Department of Public Health, Graduate School of Medicine, The University of Tokyo, Bunkyo-ku, Tokyo, Japan
Health Services Research and Development Center, University of Tsukuba, Tsukuba, Ibaraki, Japan.
BMJ Open. 2021 Apr 8;11(4):e046959. doi: 10.1136/bmjopen-2020-046959.
Evidence suggests that homeless patients experience worse quality of care and poorer health outcomes across a range of medical conditions. It remains unclear, however, whether differences in care delivery at safety-net versus non-safety-net hospitals explain these disparities. We aimed to investigate whether homeless versus non-homeless adults hospitalised for cardiovascular conditions (acute myocardial infarction (AMI) and stroke) experience differences in care delivery and health outcomes at safety-net versus non-safety-net hospitals.
Cross-sectional study.
Data including all hospital admissions in four states (Florida, Massachusetts, Maryland, and New York) in 2014.

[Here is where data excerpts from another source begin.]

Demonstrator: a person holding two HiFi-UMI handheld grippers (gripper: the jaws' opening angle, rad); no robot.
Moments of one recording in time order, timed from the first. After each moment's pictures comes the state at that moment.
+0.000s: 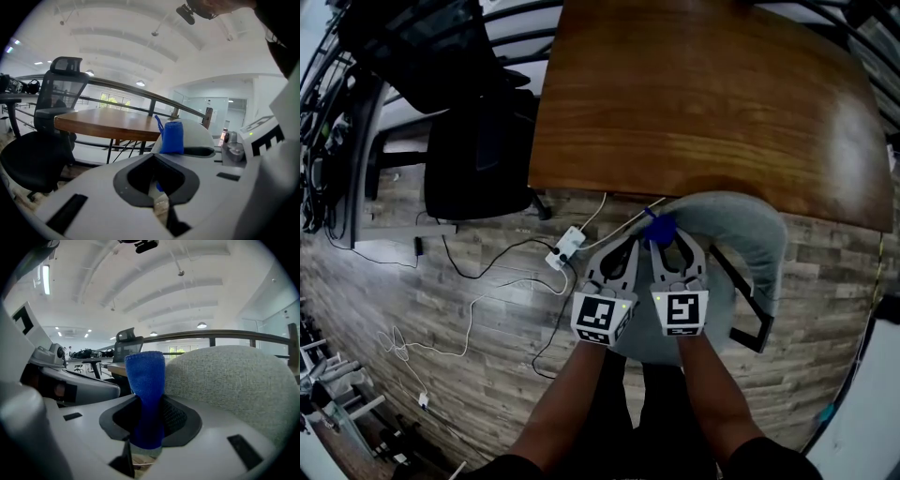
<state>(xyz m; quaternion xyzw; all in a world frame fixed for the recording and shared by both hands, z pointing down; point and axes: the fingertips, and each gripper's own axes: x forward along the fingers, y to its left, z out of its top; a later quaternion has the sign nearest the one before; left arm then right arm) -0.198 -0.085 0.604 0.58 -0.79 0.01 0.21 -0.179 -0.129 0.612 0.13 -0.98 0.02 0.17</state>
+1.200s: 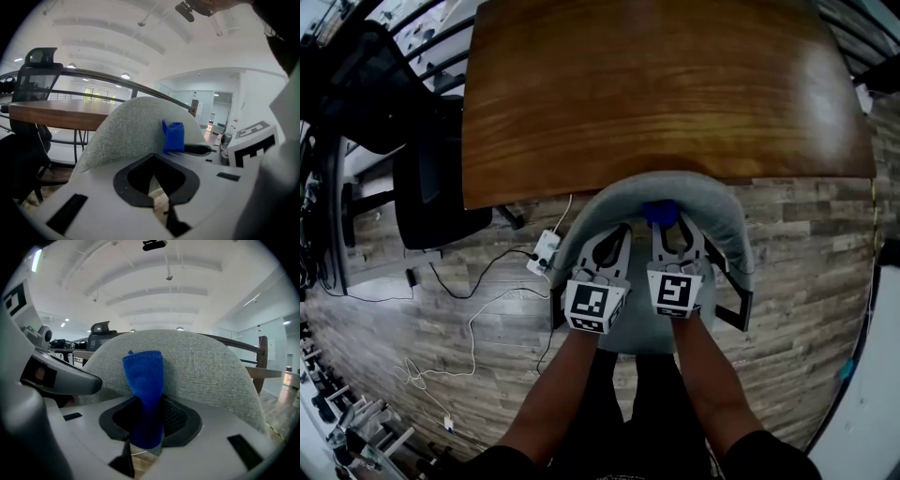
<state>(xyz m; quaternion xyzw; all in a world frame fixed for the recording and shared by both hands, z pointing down) -0.130 -0.166 0.636 0.65 -0.73 0.05 0.22 -0.092 -0.233 0.649 0.28 -0.94 0.00 0.17</state>
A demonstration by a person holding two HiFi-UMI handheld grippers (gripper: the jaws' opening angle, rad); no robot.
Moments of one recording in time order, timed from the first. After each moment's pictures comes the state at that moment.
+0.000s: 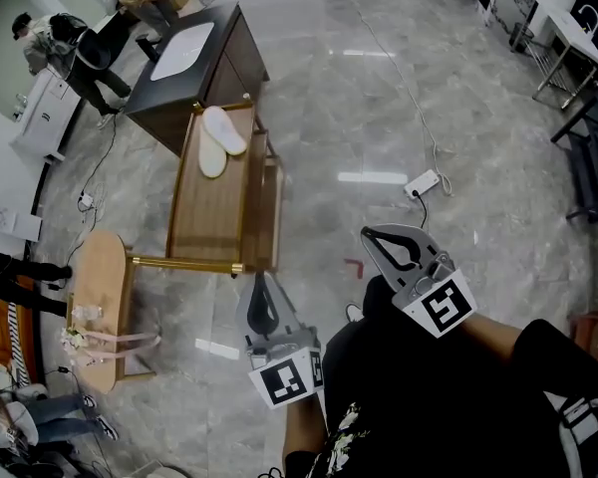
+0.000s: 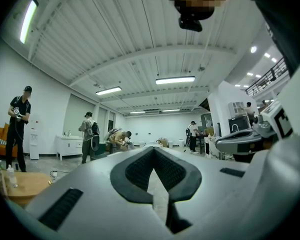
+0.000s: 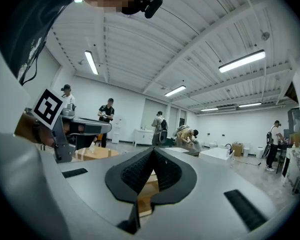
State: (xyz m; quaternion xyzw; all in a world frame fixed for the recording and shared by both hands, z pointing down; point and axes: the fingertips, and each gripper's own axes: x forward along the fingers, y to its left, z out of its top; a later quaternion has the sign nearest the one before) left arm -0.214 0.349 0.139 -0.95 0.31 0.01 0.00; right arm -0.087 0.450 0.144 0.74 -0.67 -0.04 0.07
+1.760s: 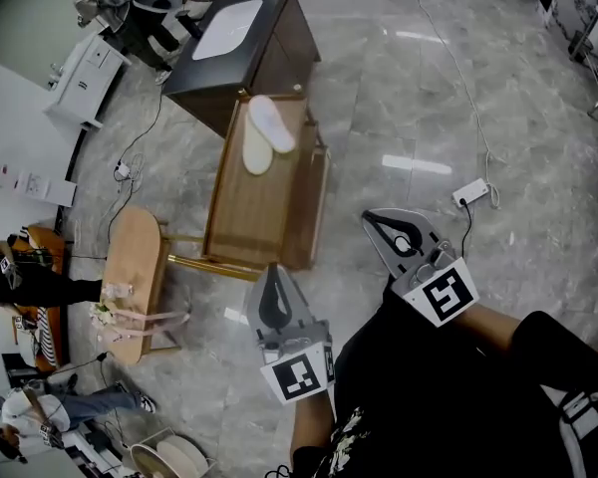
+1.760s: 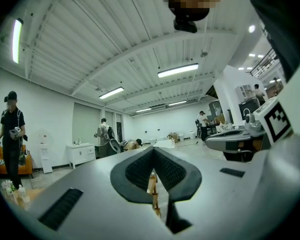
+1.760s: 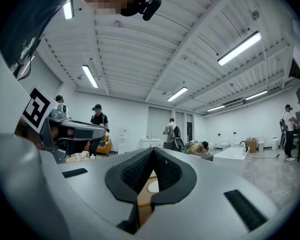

We analysed 167 105 adults aged 18 years or older hospitalised for cardiovascular conditions (age mean=64.5 years; 75 361 (45.1%) women; 2123 (1.3%) homeless hospitalisations) discharged from 348 hospitals.
Risk-adjusted diagnostic and therapeutic procedure and in-hospital mortality, after adjusting for patient characteristics and state and quarter fixed effects.
At safety-net hospitals, homeless adults hospitalised for AMI were less likely to receive coronary angiogram (adjusted OR (aOR), 0.42; 95% CI, 0.36 to 0.50; p<0.001), percutaneous coronary intervention (aOR, 0.52; 95% CI, 0.44 to 0.62; p<0.001) and coronary artery bypass graft (aOR, 0.43; 95% CI, 0.26 to 0.71; p<0.01) compared with non-homeless adults. Homeless patients treated for strokes at safety-net hospitals were less likely to receive cerebral arteriography (aOR, 0.23; 95% CI, 0.16 to 0.34; p<0.001), but were as likely to receive thrombolysis therapy. At non-safety-net hospitals, we found no evidence that the probability of receiving these procedures differed between homeless and non-homeless adults hospitalised for AMI or stroke. Finally, there were no differences in in-hospital mortality rates for homeless versus non-homeless patients at either safety-net or non-safety-net hospitals.
Disparities in receipt of diagnostic and therapeutic procedures for homeless patients with cardiovascular conditions were observed only at safety-net hospitals. However, we found no evidence that these differences influenced in-hospital mortality markedly.
有证据表明,无家可归者在一系列医疗条件下的护理质量和健康结果都更差。然而,尚不清楚在安全网医院和非安全网医院之间,护理提供方面的差异是否解释了这些差异。我们旨在调查因心血管疾病(急性心肌梗死(AMI)和中风)住院的无家可归者与非无家可归者在安全网医院和非安全网医院之间的护理提供和健康结果是否存在差异。
横断面研究。
包括 2014 年四个州(佛罗里达州、马萨诸塞州、马里兰州和纽约州)所有住院患者的数据。
我们分析了 167105 名年龄在 18 岁或以上因心血管疾病(年龄平均=64.5 岁;75361(45.1%)名女性;2123(1.3%)名无家可归者住院)从 348 家医院出院的成年人。
在调整了患者特征以及州和季度固定效应后,对风险调整后的诊断和治疗程序以及院内死亡率进行了评估。
在安全网医院,因 AMI 住院的无家可归成年人接受冠状动脉造影(校正比值比(aOR),0.42;95%CI,0.36 至 0.50;p<0.001)、经皮冠状动脉介入治疗(aOR,0.52;95%CI,0.44 至 0.62;p<0.001)和冠状动脉旁路移植术(aOR,0.43;95%CI,0.26 至 0.71;p<0.01)的可能性低于非无家可归成年人。在安全网医院接受治疗的中风患者接受脑动脉造影(aOR,0.23;95%CI,0.16 至 0.34;p<0.001)的可能性较低,但接受溶栓治疗的可能性相同。在非安全网医院,我们没有发现无家可归者和非无家可归者因 AMI 或中风住院接受这些治疗的可能性有差异。最后,在安全网或非安全网医院,无家可归患者与非无家可归患者的院内死亡率均无差异。
仅在安全网医院观察到无家可归者心血管疾病患者接受诊断和治疗的差异。然而,我们没有发现这些差异明显影响院内死亡率的证据。